Something had to change. I didn’t want to turn into my long-suffering mother. I also had my son to consider, who, against all odds, had grown into a well-adjusted teenager. So instead I embarked on some serious therapy – the Hoffman Process – an eight-day retreat famed for its introspection followed by a ‘bashing session’, during which you symbolically beat your parents’ most negative traits with a baseball bat.

After talking about my anger with therapists, trying to understand my father’s own past and then bashing my imaginary father to smithereens, I finally felt a sense of relief and an intense amount of love and forgiveness for him. I realised he was the product of a selfish, loveless mother, and he had tried to show me love the best way he knew how, by doting on my son. I clung to this feeling when, months later, I received a call from my mother in which she ranted about yet another of his my father’s affairs, and confessed he had ‘been an unfaithful sex addict throughout their 40-year marriage’.

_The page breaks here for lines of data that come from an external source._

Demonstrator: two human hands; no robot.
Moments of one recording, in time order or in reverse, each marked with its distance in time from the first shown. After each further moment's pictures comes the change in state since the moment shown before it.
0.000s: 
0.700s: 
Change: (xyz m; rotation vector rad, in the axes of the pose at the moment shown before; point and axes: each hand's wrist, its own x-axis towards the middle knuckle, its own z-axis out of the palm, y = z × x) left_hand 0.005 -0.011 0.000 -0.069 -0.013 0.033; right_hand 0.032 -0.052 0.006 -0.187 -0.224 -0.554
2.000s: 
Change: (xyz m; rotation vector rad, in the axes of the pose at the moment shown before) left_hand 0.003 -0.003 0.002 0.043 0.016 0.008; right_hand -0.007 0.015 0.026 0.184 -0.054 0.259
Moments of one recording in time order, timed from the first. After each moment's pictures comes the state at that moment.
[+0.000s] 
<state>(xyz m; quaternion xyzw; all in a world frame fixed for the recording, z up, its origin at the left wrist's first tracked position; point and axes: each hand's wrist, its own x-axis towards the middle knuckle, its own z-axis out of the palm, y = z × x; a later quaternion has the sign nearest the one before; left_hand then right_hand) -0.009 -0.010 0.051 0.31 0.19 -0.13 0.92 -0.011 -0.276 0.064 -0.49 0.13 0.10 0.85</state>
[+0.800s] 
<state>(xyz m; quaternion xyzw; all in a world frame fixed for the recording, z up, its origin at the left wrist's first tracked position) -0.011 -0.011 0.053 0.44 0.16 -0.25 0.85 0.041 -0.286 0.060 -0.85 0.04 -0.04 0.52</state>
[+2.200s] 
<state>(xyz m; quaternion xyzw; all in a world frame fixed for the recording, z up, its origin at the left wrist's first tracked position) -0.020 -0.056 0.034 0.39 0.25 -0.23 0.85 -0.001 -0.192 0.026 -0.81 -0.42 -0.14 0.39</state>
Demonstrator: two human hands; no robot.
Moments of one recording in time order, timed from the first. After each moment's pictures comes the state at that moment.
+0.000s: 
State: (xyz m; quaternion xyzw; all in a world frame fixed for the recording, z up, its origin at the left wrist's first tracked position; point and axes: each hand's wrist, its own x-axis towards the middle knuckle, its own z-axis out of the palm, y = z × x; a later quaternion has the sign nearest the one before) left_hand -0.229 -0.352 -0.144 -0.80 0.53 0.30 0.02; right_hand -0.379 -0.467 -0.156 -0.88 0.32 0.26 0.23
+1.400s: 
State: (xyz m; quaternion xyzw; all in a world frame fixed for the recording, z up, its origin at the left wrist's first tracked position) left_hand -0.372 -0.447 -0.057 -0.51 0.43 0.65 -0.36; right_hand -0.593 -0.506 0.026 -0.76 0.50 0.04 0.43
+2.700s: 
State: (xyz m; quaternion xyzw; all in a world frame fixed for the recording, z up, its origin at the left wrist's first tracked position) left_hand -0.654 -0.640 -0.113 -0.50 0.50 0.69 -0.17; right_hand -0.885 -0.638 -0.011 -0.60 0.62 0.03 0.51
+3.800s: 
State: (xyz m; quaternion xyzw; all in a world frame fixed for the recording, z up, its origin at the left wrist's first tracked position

The new-found serenity I discovered allowed me to finally speak to my father about his behaviour. It also spurred him to complete the Hoffman Process in order to start recovering from his addiction. In a letter he wrote to me subsequently he thanked me ‘for saving him’, before signing off, ‘your father who loves you with all his heart’. It was a momentous step for him to accept that he had a problem and begin the process of working through it.

Now that I feel assured of his love I no longer need to look for it in the wrong places. For example, when, after a recent interview, a very beautiful and very attached French actor make it clear he’d like to take me out, I simply walked away and headed home to my favourite little guy, who, for now at least, prefers his precious video games to sex.